Investigation 5: Sharing What We Know
Be aware of the developmental levels of students, to the support needs of the speakers. You will need to be sure that the information being shared is accurate and that children are drawing the correct conclusions from their evidence. Misconceptions at this age are important to challenge with questions rather than “telling” kinds of lessons.
Think about the presentation of information and model the processes of answering questions, defending thinking and accepting appreciations of the presentation. This will assist students in understanding the expectations.
It is important to understand that children learn through questioning, exploring and exchanging ideas. Rather than gathering facts, memorizing characteristics and regurgitating from books, students are connecting to prior knowledge or notions of the world around them. The field experience is a key part of this entire unit in that children need to experience and explore the natural world to make connections with stories, non-fiction text and their own ideas and possibly correct misconceptions along the way.

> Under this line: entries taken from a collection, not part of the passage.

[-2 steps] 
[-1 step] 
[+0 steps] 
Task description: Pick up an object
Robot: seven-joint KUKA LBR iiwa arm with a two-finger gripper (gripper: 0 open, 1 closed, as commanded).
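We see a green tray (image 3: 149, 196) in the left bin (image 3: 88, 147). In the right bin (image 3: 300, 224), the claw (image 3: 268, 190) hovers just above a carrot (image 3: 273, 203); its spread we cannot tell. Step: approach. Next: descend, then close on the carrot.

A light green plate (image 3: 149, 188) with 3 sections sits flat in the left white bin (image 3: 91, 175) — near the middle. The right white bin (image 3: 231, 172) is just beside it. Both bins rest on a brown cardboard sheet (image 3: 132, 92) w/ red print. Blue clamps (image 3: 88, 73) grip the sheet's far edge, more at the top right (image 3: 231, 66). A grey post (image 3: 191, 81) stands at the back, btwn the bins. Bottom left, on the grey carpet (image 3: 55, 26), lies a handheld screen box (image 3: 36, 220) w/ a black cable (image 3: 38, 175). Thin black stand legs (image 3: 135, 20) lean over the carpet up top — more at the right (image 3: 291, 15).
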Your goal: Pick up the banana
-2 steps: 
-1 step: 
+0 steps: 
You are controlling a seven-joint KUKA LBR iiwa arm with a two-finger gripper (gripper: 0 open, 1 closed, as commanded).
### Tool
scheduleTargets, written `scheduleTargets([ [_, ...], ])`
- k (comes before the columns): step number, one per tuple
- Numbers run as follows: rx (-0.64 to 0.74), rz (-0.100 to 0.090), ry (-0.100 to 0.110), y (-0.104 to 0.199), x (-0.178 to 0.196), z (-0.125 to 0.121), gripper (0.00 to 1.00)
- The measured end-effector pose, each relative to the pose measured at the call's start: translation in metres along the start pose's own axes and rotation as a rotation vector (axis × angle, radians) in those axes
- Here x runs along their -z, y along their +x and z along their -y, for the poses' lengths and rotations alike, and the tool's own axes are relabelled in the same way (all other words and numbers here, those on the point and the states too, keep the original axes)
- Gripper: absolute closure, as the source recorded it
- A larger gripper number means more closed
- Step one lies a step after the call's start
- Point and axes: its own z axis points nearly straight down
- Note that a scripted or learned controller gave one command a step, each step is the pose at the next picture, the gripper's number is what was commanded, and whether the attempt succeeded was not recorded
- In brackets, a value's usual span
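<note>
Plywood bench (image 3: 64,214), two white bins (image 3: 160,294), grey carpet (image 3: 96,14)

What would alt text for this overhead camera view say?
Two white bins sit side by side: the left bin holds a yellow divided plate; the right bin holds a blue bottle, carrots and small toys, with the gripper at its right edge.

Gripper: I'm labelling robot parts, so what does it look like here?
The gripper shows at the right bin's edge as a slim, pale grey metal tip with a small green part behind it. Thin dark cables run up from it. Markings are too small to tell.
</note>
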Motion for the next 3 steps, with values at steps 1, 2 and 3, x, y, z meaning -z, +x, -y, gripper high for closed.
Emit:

One way to organize the overall communication piece is to set up a Scientific Conference for the culmination of the unit. All through the unit the teacher would call each discussion and/or investigation of information a “mini-conference” letting children know that their final information would be shared at the Scientific Conference. In this way, children would be expected to offer a piece of science information for the conference – everyone’s thinking would be important to the whole process.